The Treasury has proposed to Congress that it be granted “temporary” authority to extend virtually an unlimited line of credit to Freddie Mac and Fannie Mae and to also purchase their equity. Additionally, the Federal Reserve Board has also granted authority to the Federal Reserve Bank of New York to provide them access to the discount window at the primary credit rate.
These actions, while intended to be temporary and to enable these institutions to continue rolling over their outstanding debt and maintain their active role in mortgage markets, effectively amount to de facto nationalization of these two entities. Far from being temporary, these actions change forever the links between Freddie and Fannie and the government. This conclusion holds in spite of the fact that no loans have yet been extended, nor has equity been acquired.
The very fact that Treasury and the Fed have put in place mechanisms to ensure that these two institutions will survive has already enabled them to raise funds and has resulted in stockholders’ shares remaining at positive values. This result reflects the value of converting an implicit government guarantee into an explicit taxpayer guarantee, with all the problems and risks to the taxpayer that it entails.
Secretary Paulson has indicated that the terms surrounding any injection of funds would be designed to protect the US taxpayer. How this would be done seems to have been left purposely vague; but simply purchasing equity or preferred stock without additional rights, preferences, and warrants won’t cut it. Furthermore, it is now clear that the taxpayers are already explicitly at risk and will have to absorb losses should these entities fail.

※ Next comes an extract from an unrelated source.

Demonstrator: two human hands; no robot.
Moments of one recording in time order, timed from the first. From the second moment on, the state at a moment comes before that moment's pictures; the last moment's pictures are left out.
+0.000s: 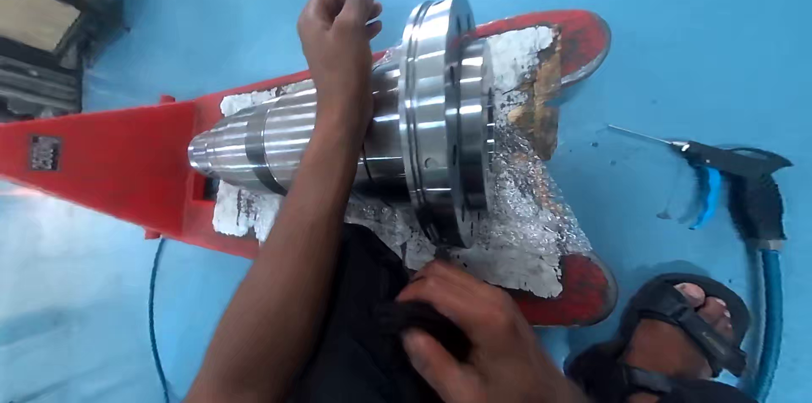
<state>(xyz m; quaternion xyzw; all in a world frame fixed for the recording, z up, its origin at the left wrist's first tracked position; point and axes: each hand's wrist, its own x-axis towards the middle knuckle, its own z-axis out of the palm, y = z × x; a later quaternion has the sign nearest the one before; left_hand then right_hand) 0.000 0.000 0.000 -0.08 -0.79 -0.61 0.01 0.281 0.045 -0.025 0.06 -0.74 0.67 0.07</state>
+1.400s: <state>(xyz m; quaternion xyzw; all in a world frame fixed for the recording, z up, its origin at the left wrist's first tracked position) 0.004 -0.010 0.021 -0.12 -0.82 -0.56 -0.04 0.224 0.153 0.032 0.35 -0.93 -0.01 -0.13</state>
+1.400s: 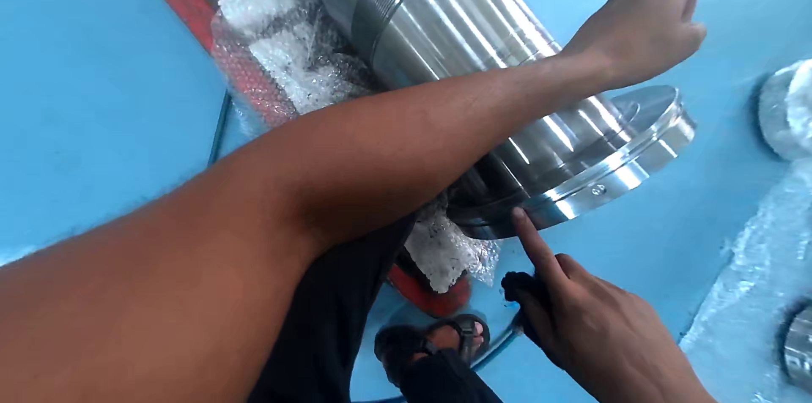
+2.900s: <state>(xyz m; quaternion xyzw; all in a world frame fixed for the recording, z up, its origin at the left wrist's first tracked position) 0.000 -0.006 0.013 -0.10 -0.80 -0.59 -0.06 0.238 0.142 -0.008 0.36 -0.93 -0.04 -0.07</state>
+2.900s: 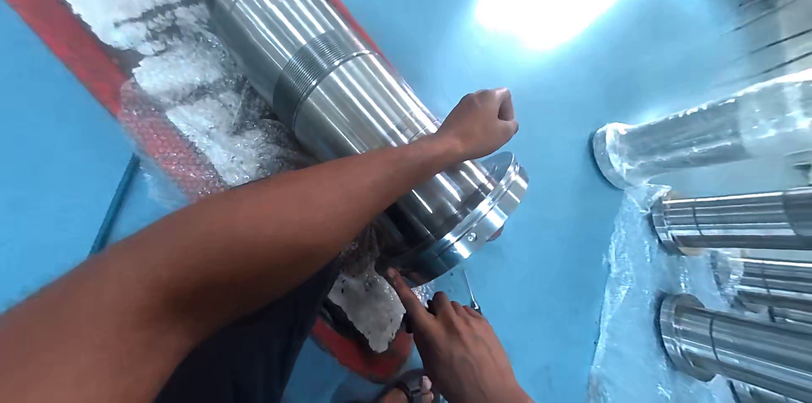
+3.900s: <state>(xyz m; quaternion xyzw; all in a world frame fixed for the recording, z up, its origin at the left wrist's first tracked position) 0.001 -0.007 0.013 -0.11 -0.79 -0.59 -0.07 0.244 0.143 -0.031 0.38 -0.92 -0.04 -0.07</state>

Thus, taxpayers need to have those protections put in place immediately, even if equity is not purchased by the Treasury.

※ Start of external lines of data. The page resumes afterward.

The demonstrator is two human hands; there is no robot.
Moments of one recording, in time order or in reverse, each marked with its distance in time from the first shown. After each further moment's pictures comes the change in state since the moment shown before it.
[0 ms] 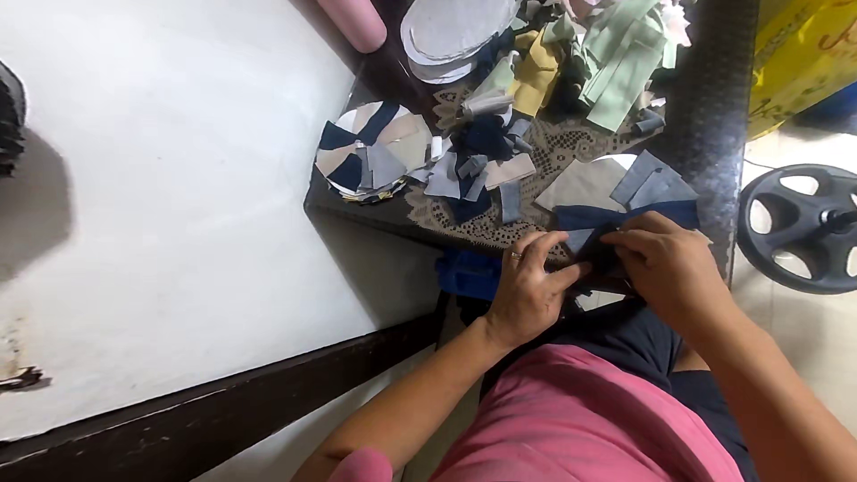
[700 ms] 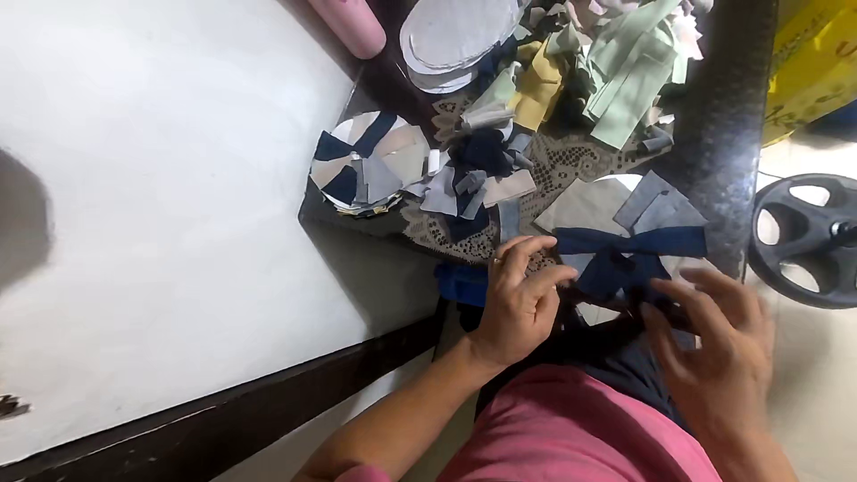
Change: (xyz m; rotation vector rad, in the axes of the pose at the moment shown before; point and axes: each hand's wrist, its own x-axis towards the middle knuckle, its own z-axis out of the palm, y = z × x) left_hand 0.020 0.000 -0.015 -0.120 0.048 -0.180; right_hand -0.056 -0.002 0.006 -0.104 0.313 0.201
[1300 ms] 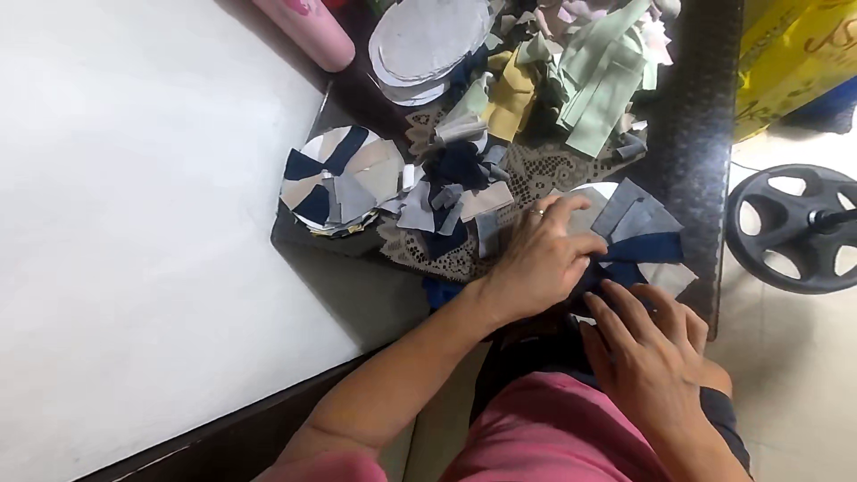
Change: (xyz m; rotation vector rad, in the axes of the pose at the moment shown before) left_hand 0.090 0.007 0.010 0.074 -0.494 0.116; right_hand -0.005 -0.016 0.024 -0.236 -0.038 -0.208
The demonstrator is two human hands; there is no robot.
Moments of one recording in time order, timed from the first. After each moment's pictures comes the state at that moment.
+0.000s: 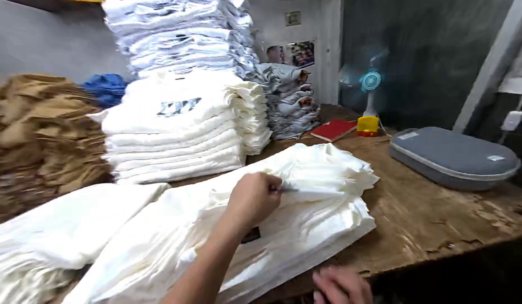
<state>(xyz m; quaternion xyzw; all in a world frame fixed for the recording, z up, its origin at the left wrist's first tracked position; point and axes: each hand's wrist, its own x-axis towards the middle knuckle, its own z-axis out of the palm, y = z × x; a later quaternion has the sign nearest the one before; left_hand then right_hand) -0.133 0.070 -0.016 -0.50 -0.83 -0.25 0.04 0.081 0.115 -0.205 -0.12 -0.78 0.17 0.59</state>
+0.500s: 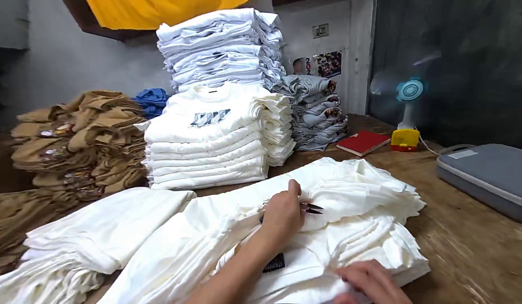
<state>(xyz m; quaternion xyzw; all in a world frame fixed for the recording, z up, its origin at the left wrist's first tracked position) -0.178 0.111 -0.075 -0.48 -0.83 -0.26 0.09 0.050 0.181 -0.153 -0.04 -0.84 0.28 0.46</state>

The key question is, what kinds of protections should be instituted? The Financial Economists Roundtable, a group of well-known senior finance experts, addressed this issue explicitly in a statement following their annual meeting in Glen Cove, NY earlier this week. They articulated the principle that the government should be “fully compensated for the full economic value of its support…” and this should include, in the case of equity injections, the granting of stock warrants “… for converting its implicit guarantee of their liabilities into an explicit guarantee.”
But I argue that further short-run protections are also needed, regardless of whether equity is provided, because existing stockholders stand to gain any upside should Freddie and Fannie recover, even without the injection of taxpayer funds. What is needed now is a host of reforms, many of which are different from those being proposed by Treasury.
First, the government’s commitment should be explicitly recognized through the granting of warrants or rights so that the taxpayer can participate in any upside that may now result.